**GOAL OF THE EXERCISE**
Your answer should be the lines from the start of the records through the line with "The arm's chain", copied word for word.

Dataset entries
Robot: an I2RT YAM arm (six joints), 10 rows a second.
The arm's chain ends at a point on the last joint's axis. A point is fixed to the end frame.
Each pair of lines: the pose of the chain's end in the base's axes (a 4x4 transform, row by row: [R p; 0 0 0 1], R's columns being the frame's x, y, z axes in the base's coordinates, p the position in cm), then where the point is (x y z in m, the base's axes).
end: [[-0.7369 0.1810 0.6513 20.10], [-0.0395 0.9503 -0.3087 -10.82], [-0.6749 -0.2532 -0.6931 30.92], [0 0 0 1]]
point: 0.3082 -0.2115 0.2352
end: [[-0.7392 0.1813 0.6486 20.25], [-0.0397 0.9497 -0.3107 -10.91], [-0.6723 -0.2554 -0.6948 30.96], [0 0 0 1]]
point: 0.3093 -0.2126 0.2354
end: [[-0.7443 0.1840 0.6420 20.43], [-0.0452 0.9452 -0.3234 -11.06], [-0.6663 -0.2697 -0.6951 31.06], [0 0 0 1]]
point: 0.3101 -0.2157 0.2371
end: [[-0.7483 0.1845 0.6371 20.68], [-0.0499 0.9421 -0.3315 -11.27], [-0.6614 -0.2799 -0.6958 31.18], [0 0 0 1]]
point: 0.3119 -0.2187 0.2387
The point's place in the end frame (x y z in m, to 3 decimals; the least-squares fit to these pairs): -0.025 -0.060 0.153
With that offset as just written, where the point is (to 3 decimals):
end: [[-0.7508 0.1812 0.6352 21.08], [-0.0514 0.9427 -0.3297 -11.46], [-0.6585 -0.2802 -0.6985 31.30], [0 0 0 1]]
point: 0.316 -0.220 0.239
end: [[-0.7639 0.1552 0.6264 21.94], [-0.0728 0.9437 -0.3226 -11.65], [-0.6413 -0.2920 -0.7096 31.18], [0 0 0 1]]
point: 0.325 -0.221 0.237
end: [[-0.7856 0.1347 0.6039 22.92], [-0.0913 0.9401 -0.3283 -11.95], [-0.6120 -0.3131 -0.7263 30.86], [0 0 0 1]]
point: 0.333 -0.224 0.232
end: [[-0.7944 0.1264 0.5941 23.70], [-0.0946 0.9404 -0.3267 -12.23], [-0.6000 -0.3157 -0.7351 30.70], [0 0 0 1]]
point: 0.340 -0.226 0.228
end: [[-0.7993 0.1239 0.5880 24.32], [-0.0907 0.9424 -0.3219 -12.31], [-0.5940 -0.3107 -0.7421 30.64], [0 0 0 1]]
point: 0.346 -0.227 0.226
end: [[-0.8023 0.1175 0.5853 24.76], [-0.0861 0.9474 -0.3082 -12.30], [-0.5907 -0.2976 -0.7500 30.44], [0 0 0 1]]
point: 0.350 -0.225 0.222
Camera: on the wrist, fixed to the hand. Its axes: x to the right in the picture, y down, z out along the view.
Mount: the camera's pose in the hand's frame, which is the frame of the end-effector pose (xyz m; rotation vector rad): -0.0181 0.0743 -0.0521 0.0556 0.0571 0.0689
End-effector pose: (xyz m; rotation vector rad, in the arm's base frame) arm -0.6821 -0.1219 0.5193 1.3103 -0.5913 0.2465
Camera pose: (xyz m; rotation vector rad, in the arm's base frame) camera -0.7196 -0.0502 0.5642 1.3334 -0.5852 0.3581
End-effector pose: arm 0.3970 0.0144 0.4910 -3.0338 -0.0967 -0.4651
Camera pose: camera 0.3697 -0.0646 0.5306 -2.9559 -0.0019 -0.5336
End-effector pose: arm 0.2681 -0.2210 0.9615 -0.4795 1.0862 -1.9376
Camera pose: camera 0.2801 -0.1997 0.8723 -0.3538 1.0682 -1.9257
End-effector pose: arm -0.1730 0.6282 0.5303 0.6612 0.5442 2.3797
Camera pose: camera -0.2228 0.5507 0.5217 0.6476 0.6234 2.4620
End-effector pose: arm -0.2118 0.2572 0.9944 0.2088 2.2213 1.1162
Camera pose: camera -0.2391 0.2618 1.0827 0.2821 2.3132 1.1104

**OUTPUT FOR THIS EXERCISE**
Robot: an I2RT YAM arm (six joints), 10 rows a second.
The arm's chain ends at a point on the last joint's axis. A point is fixed to the end frame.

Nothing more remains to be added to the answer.